● HOW TO COMPLETE THIS TASK
Exactly as written, retype all of the records that come next.

Data records:
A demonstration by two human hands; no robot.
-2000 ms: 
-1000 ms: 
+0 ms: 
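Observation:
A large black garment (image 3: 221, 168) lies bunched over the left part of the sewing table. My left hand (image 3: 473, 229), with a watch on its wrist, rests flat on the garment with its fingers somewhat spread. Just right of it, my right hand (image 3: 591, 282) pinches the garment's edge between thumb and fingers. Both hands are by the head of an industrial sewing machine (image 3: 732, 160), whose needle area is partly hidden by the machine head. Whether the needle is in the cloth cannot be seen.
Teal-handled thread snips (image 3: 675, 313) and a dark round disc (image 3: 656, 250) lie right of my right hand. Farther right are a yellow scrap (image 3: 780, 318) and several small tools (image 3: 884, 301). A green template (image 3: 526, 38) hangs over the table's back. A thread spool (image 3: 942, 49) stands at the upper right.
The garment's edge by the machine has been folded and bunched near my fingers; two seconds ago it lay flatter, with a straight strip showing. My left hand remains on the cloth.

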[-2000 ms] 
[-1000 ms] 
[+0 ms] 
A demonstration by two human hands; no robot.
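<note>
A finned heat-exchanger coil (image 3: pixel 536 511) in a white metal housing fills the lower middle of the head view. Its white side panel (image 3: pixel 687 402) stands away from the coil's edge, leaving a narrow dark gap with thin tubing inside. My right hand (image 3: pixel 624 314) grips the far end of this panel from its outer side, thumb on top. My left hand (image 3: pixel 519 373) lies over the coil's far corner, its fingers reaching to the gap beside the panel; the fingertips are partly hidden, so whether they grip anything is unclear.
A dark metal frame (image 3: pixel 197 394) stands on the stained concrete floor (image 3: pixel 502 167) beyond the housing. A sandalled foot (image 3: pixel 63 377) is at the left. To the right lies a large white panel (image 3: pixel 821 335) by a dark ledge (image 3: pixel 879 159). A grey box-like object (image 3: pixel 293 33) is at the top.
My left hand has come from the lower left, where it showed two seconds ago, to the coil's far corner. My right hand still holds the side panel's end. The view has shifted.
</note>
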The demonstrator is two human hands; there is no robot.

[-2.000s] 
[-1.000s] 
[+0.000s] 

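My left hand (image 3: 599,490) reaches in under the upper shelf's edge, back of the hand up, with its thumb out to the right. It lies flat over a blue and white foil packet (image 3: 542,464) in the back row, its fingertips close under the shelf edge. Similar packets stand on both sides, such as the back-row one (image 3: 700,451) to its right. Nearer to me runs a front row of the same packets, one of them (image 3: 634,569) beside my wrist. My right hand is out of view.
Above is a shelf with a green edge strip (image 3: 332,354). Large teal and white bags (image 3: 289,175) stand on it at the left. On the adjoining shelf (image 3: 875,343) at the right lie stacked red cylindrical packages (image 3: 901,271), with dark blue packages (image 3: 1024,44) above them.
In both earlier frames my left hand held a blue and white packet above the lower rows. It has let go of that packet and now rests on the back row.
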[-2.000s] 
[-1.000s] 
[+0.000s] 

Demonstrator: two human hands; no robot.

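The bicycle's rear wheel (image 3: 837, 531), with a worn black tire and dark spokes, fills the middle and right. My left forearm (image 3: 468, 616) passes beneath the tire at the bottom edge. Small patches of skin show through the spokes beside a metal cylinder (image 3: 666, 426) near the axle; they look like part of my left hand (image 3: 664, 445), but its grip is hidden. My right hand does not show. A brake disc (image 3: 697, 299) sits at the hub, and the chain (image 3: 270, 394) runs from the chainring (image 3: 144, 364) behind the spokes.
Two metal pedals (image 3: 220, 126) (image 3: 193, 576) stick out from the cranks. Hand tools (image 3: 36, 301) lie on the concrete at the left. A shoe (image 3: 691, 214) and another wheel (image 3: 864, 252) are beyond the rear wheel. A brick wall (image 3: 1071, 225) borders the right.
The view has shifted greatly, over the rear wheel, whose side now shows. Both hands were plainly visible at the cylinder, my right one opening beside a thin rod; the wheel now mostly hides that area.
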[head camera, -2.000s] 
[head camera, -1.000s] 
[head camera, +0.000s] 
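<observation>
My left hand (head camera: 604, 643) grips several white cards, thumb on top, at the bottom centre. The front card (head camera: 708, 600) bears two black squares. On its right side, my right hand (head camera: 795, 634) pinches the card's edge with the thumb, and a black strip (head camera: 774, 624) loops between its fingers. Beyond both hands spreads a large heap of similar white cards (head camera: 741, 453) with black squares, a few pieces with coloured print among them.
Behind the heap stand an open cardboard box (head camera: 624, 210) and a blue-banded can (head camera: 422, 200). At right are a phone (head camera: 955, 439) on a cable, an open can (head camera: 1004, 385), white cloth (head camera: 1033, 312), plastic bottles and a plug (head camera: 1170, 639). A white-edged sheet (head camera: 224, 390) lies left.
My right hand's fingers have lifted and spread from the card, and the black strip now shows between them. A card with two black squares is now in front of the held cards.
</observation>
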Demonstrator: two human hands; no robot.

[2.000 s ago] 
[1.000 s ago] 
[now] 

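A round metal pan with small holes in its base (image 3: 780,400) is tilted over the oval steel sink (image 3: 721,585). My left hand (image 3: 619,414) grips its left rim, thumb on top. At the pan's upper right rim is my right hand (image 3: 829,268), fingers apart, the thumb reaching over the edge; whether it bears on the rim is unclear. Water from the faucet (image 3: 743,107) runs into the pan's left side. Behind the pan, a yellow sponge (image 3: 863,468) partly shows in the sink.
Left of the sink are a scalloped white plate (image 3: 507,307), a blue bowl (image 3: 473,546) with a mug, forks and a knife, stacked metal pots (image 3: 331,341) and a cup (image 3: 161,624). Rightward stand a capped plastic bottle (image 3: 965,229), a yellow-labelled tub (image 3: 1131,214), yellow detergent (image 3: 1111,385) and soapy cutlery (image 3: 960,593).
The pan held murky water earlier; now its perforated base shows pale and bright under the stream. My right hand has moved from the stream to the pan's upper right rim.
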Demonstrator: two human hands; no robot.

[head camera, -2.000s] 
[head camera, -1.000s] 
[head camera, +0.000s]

● SOLUTION TO THIS TASK
A demonstration by two human hands; no robot.
-2000 ms: 
-1000 ms: 
+0 ms: 
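Observation:
A large black garment (image 3: 221, 168) lies bunched over the left part of the sewing table. My left hand (image 3: 473, 229), with a watch on its wrist, rests flat on the garment with its fingers somewhat spread. Just right of it, my right hand (image 3: 591, 282) pinches the garment's edge between thumb and fingers. Both hands are by the head of an industrial sewing machine (image 3: 732, 160), whose needle area is partly hidden by the machine head. Whether the needle is in the cloth cannot be seen.
Teal-handled thread snips (image 3: 675, 313) and a dark round disc (image 3: 656, 250) lie right of my right hand. Farther right are a yellow scrap (image 3: 780, 318) and several small tools (image 3: 884, 301). A green template (image 3: 526, 38) hangs over the table's back. A thread spool (image 3: 942, 49) stands at the upper right.
The garment's edge by the machine has been folded and bunched near my fingers; two seconds ago it lay flatter, with a straight strip showing. My left hand remains on the cloth.
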
[-2000 ms] 
[-1000 ms] 
[+0 ms] 
A demonstration by two human hands; no robot.
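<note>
A finned heat-exchanger coil (image 3: pixel 536 511) in a white metal housing fills the lower middle of the head view. Its white side panel (image 3: pixel 687 402) stands away from the coil's edge, leaving a narrow dark gap with thin tubing inside. My right hand (image 3: pixel 624 314) grips the far end of this panel from its outer side, thumb on top. My left hand (image 3: pixel 519 373) lies over the coil's far corner, its fingers reaching to the gap beside the panel; the fingertips are partly hidden, so whether they grip anything is unclear.
A dark metal frame (image 3: pixel 197 394) stands on the stained concrete floor (image 3: pixel 502 167) beyond the housing. A sandalled foot (image 3: pixel 63 377) is at the left. To the right lies a large white panel (image 3: pixel 821 335) by a dark ledge (image 3: pixel 879 159). A grey box-like object (image 3: pixel 293 33) is at the top.
My left hand has come from the lower left, where it showed two seconds ago, to the coil's far corner. My right hand still holds the side panel's end. The view has shifted.
</note>
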The demonstrator is two human hands; there is no robot.

[-2.000s] 
[-1.000s] 
[+0.000s] 

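My left hand (image 3: 599,490) reaches in under the upper shelf's edge, back of the hand up, with its thumb out to the right. It lies flat over a blue and white foil packet (image 3: 542,464) in the back row, its fingertips close under the shelf edge. Similar packets stand on both sides, such as the back-row one (image 3: 700,451) to its right. Nearer to me runs a front row of the same packets, one of them (image 3: 634,569) beside my wrist. My right hand is out of view.
Above is a shelf with a green edge strip (image 3: 332,354). Large teal and white bags (image 3: 289,175) stand on it at the left. On the adjoining shelf (image 3: 875,343) at the right lie stacked red cylindrical packages (image 3: 901,271), with dark blue packages (image 3: 1024,44) above them.
In both earlier frames my left hand held a blue and white packet above the lower rows. It has let go of that packet and now rests on the back row.
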[-2.000s] 
[-1.000s] 
[+0.000s] 

Demonstrator: two human hands; no robot.

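The bicycle's rear wheel (image 3: 837, 531), with a worn black tire and dark spokes, fills the middle and right. My left forearm (image 3: 468, 616) passes beneath the tire at the bottom edge. Small patches of skin show through the spokes beside a metal cylinder (image 3: 666, 426) near the axle; they look like part of my left hand (image 3: 664, 445), but its grip is hidden. My right hand does not show. A brake disc (image 3: 697, 299) sits at the hub, and the chain (image 3: 270, 394) runs from the chainring (image 3: 144, 364) behind the spokes.
Two metal pedals (image 3: 220, 126) (image 3: 193, 576) stick out from the cranks. Hand tools (image 3: 36, 301) lie on the concrete at the left. A shoe (image 3: 691, 214) and another wheel (image 3: 864, 252) are beyond the rear wheel. A brick wall (image 3: 1071, 225) borders the right.
The view has shifted greatly, over the rear wheel, whose side now shows. Both hands were plainly visible at the cylinder, my right one opening beside a thin rod; the wheel now mostly hides that area.
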[head camera, -2.000s] 
[head camera, -1.000s] 
[head camera, +0.000s] 
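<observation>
My left hand (head camera: 604, 643) grips several white cards, thumb on top, at the bottom centre. The front card (head camera: 708, 600) bears two black squares. On its right side, my right hand (head camera: 795, 634) pinches the card's edge with the thumb, and a black strip (head camera: 774, 624) loops between its fingers. Beyond both hands spreads a large heap of similar white cards (head camera: 741, 453) with black squares, a few pieces with coloured print among them.
Behind the heap stand an open cardboard box (head camera: 624, 210) and a blue-banded can (head camera: 422, 200). At right are a phone (head camera: 955, 439) on a cable, an open can (head camera: 1004, 385), white cloth (head camera: 1033, 312), plastic bottles and a plug (head camera: 1170, 639). A white-edged sheet (head camera: 224, 390) lies left.
My right hand's fingers have lifted and spread from the card, and the black strip now shows between them. A card with two black squares is now in front of the held cards.
</observation>
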Demonstrator: two human hands; no robot.

[2.000 s ago] 
[1.000 s ago] 
[now] 

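A round metal pan with small holes in its base (image 3: 780,400) is tilted over the oval steel sink (image 3: 721,585). My left hand (image 3: 619,414) grips its left rim, thumb on top. At the pan's upper right rim is my right hand (image 3: 829,268), fingers apart, the thumb reaching over the edge; whether it bears on the rim is unclear. Water from the faucet (image 3: 743,107) runs into the pan's left side. Behind the pan, a yellow sponge (image 3: 863,468) partly shows in the sink.
Left of the sink are a scalloped white plate (image 3: 507,307), a blue bowl (image 3: 473,546) with a mug, forks and a knife, stacked metal pots (image 3: 331,341) and a cup (image 3: 161,624). Rightward stand a capped plastic bottle (image 3: 965,229), a yellow-labelled tub (image 3: 1131,214), yellow detergent (image 3: 1111,385) and soapy cutlery (image 3: 960,593).
The pan held murky water earlier; now its perforated base shows pale and bright under the stream. My right hand has moved from the stream to the pan's upper right rim.
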Demonstrator: two human hands; no robot.

[head camera, -2.000s] 
[head camera, -1.000s] 
[head camera, +0.000s]

No more output is given for this exercise.